爷爷摇上车窗,车子缓缓驶离,消失在夜色里。
程墨站在那里,看着那个方向,看了很久。
然后他转身上楼。
爬到六楼,他掏出钥匙开门。
门开的瞬间,一股暖意扑面而来。客厅的灯亮着,陈倦野窝在沙发里,腿上搭着那条毯子,手里拿着一本书。听见门响,他抬起头。
“回来了?”
程墨点点头。
他换鞋,走过去,在那个单人沙发上坐下。
陈倦野看着他。
“怎么了?”
程墨摇摇头。
“没什么。”
陈倦野没再问,继续看书。
程墨靠在沙发里,看着这个客厅。那些散落的书,那本手账,咖啡机顶上的那本《挪威的森林》,角落里那箱还没拆完的书。
还有陈倦野。
他坐在那里,安静地看书,偶尔翻一页。灯光落在他身上,把他的侧脸照得很柔和。
程墨看着他,看了很久。
然后他闭上眼睛。
他想着今晚的事。那些人,那些话,那些目光。爷爷最后说的那些话。
还有他问的那句话。
“我妈,是个什么样的人?”
他不知道答案。或者说,他知道的太少。
但他知道,那个女人,把他留在了这个世界上。然后走了。
他睁开眼睛。
陈倦野还在看书。
他忽然开口。
“陈倦野。”
陈倦野抬起头。
“嗯?”
程墨看着他,想说什么。
但最后他只是笑了笑。
“没什么。”他说,“晚安。”
陈倦野愣了一下,然后点点头。
“晚安。”
程墨站起来,回了房间。
躺在床上,他盯着天花板。
窗外的月光透进来,在地板上投下一片淡淡的光。暖气片里的水声咕噜噜响着,从这一间屋子流到另一间屋子。
他想着爷爷说的话。
“你妈那个人,知道自己要什么。

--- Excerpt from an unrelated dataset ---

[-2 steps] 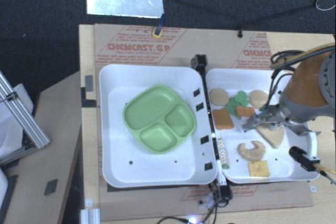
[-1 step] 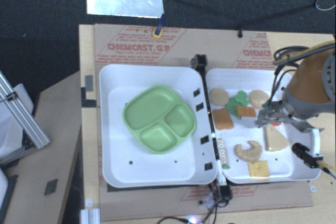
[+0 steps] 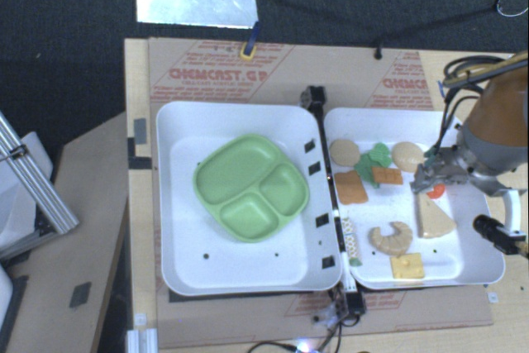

”
他想着,他知道自己要什么吗?
他不知道。
但他知道,他现在不想去想这些。
他翻了个身,闭上眼睛。
慢慢睡着了。
第19章 春天
陈倦野觉得自己正在溺水。
不是真的溺水,是那种慢慢往下沉的感觉。水漫过脚踝,漫过膝盖,漫过腰,漫过胸口,漫过脖子,最后漫过嘴巴和鼻子。他挣扎着往上浮一点,喘一口气,然后又沉下去。